Но всей комнате пронесся стон. Фили глухо повторил: "Париж", "Париж", пролепетали две разряженные дамы. На их белые, как фарфор, шеи сбегали искусно сделанные локоны, украшенные большими розами. За их спинами их мужья отбросили назад темные головы, так, что напомаженные кончики густых черных усов поднялись к потолку: "Париж". "Париж", – пробормотал Перкосини, приятным, полным тоски баритоном. Из тускло освещенного угла, заглушенный шелковыми подушками, донесся усталый вздох полной, красивой женщины: "Париж". И только фон Гиннерих, не шевельнув бровью, внимательный и верный долгу, продолжал стоять возле стула, на котором барахтались жалкие члены наследника престола.
Принцесса сказала:
– Ваша светлость, позвольте мне познакомить вас с нашими друзьями.
– Mesdames Палиоюлаи и Тинтинович.
Обе дамы низко присели в своих платьях, сзади на поминавших кентавра. Любезные улыбки чуть не растопили молочный слой жира на их лицах. Герцогиня заметила, что madame Тинтинович красива со своим орлиным носом и черными бровями под крашеными белокурыми локонами.
– Принцесса Фатма, – сказала Фридерика Шведская, – моя милая Фатма, супруга Измаила Ибн-Паши посланника его величества, султана, при нашем дворе.
– Одна из супруг, – поправил Фили. – Выражайся всегда точно, моя милая: одна из его четырех супруг.
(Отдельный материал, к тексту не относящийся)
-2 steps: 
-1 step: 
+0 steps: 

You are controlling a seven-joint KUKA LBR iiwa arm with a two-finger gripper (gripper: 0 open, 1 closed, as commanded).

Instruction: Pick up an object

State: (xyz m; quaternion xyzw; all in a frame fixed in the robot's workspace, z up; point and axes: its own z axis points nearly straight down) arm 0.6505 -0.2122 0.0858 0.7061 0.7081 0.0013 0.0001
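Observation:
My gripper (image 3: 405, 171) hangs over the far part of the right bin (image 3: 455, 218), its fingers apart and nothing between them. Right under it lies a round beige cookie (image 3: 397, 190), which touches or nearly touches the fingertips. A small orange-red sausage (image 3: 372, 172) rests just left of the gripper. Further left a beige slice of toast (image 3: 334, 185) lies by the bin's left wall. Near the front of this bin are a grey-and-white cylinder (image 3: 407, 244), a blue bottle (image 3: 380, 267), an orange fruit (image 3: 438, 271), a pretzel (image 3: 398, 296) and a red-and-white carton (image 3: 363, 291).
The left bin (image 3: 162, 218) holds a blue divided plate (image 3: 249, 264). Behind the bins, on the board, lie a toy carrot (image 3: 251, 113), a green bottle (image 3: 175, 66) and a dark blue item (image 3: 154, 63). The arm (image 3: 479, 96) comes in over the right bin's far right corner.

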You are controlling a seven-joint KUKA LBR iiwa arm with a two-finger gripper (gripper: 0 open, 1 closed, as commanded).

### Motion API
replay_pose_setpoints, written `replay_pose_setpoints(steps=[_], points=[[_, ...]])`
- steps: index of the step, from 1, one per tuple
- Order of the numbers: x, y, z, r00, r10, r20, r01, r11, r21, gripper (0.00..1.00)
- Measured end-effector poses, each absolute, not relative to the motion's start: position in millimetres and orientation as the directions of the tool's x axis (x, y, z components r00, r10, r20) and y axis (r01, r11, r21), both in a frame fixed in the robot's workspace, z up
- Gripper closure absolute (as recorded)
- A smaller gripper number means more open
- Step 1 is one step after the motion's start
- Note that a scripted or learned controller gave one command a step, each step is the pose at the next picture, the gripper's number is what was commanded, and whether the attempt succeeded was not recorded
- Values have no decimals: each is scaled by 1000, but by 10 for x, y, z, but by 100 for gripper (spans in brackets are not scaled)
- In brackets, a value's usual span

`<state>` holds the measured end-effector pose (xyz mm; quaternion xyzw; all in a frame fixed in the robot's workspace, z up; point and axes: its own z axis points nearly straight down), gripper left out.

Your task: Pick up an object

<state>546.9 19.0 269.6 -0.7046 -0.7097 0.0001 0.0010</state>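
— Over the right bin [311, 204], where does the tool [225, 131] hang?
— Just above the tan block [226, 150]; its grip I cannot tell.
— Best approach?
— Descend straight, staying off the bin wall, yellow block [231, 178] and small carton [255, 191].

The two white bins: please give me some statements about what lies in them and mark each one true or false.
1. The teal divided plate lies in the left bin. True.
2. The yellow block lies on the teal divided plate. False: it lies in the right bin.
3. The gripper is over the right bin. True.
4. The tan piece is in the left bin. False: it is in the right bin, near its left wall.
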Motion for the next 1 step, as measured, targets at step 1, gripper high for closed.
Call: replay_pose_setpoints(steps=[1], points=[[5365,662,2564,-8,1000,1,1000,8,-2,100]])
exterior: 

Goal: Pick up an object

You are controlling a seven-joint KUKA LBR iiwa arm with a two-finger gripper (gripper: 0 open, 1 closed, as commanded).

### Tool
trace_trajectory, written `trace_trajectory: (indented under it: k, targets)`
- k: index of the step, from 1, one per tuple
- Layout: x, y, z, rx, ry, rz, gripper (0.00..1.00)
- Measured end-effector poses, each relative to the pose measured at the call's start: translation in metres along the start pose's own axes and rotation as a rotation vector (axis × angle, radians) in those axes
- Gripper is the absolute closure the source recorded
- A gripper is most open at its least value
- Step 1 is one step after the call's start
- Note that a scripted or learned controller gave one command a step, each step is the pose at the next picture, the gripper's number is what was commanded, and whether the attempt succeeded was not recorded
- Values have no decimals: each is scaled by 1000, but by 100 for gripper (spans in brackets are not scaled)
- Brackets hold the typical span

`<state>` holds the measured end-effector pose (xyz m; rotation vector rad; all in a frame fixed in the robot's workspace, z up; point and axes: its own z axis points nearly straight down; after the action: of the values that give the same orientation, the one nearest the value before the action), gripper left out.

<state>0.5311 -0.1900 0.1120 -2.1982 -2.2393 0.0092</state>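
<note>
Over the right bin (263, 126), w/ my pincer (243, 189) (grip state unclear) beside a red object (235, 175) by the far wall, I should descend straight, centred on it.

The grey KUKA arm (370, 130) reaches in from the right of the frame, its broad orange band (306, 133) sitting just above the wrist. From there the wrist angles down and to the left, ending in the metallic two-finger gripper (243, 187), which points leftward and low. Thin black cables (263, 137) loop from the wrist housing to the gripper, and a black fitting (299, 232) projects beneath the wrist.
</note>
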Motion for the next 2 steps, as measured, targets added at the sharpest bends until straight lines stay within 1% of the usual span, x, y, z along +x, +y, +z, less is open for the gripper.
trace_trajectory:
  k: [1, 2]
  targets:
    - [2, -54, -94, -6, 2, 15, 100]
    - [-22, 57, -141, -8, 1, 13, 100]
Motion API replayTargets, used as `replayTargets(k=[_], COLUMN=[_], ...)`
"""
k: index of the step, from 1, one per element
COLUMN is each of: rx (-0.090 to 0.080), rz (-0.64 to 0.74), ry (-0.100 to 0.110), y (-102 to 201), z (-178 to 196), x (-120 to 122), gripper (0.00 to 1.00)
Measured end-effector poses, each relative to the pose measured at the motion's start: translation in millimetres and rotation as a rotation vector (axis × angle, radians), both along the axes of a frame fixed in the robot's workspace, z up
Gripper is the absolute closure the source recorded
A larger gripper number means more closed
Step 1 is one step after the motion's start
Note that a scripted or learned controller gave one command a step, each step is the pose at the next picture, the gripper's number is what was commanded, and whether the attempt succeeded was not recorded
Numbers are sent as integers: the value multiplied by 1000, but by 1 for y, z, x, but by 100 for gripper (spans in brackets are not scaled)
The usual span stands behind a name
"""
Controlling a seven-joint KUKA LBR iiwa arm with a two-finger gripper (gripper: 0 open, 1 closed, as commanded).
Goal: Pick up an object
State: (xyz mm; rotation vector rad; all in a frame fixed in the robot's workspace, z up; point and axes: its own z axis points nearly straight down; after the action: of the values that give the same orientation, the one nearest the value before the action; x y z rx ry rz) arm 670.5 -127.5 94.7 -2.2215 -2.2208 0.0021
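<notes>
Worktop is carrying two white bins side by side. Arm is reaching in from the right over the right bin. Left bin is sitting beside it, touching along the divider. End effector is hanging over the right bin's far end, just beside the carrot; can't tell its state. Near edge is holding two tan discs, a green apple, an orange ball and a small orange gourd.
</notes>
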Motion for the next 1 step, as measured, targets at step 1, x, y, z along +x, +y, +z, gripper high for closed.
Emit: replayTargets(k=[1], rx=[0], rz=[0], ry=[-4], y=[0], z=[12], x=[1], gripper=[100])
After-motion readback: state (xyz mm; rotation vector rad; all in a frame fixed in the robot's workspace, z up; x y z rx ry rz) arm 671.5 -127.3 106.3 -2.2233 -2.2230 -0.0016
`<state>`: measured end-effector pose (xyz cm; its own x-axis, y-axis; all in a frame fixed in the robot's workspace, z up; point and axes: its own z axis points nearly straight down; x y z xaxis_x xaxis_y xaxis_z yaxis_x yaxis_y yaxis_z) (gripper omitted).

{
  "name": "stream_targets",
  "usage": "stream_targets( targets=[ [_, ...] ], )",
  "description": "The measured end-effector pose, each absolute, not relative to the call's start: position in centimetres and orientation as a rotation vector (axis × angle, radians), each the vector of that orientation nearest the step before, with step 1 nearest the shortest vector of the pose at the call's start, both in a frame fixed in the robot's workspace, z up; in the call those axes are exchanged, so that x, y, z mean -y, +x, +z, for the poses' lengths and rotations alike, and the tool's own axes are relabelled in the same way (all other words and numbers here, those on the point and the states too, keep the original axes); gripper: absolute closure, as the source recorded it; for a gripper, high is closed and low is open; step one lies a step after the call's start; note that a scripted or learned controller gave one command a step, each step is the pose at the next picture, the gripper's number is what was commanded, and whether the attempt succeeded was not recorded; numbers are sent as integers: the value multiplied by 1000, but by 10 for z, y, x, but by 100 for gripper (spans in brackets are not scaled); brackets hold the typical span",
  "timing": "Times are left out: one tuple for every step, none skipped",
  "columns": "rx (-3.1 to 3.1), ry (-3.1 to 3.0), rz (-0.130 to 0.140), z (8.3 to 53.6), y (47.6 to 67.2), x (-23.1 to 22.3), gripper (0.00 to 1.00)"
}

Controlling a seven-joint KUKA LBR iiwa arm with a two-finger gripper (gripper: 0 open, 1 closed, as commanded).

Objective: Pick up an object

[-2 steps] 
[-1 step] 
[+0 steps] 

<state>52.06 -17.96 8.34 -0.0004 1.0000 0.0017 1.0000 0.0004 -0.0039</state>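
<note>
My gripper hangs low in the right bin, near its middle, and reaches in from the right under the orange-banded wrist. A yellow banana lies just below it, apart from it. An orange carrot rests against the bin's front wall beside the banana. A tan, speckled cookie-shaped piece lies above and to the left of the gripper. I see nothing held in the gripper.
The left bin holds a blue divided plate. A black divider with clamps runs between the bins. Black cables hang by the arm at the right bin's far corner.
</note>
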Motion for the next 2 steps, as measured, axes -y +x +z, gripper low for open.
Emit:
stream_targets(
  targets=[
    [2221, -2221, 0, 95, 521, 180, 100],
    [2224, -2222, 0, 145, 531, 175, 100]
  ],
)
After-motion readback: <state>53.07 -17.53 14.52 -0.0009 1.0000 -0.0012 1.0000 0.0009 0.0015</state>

Герцогиня приветливо пошла навстречу красивой, полной женщине, выпутывавшейся из своих подушек Ее узкая, голубая, атласная туника над желтыми башмаками говорила о парижских бульварах; но полное, как луна, сверкающее белизной лицо с нарисованными дугами бровей над узкими, обведенными углем глазами и умащенные дорогими маслами волосы в бледной росе жемчужных подвесок, несомненно, ускользнули из оставленной по ошибке открытой двери гарема. Сильный запах пачули исходил от ее тела; в ее дыхании воспоминание о тонком табаке смешивалось с совсем-совсем легким запахом чеснока.
– Господин Тинтинович, господин Палиоюлаи, – сказала супруга Фили.
Одного нельзя было отличить от другого. Усы, холодные, усталые глаза, ослепительное белье и брильянты, красовавшиеся всюду, где только можно было, – все это было у них общее. Оба поклонились одновременно. Казалось, они принадлежали к тому роду мужчин, которые, благодаря своим изысканным манерам, являются украшением любой гостиной, и от которых можно ждать, что в критическую минуту, после карточного проигрыша, они способны оторвать у женщин мочки ушей, в которых висят драгоценные камни. Брильянты, сверкавшие на их гибких телах, они, быть может, добыли собственноручно в рудниках Индии. Один взгляд на их жесткие, изящные, усеянные тонкими, как волосок, морщинами лица вызывал в представлении множество странных историй. Если бы династия Кобург когда-либо пала, господа Палиоюлаи и Тинтинович могли бы променять королевский дворец Далмации на игорные залы Монако, всегда одинаково уверенные, в качестве ли придворных или в качестве крупье.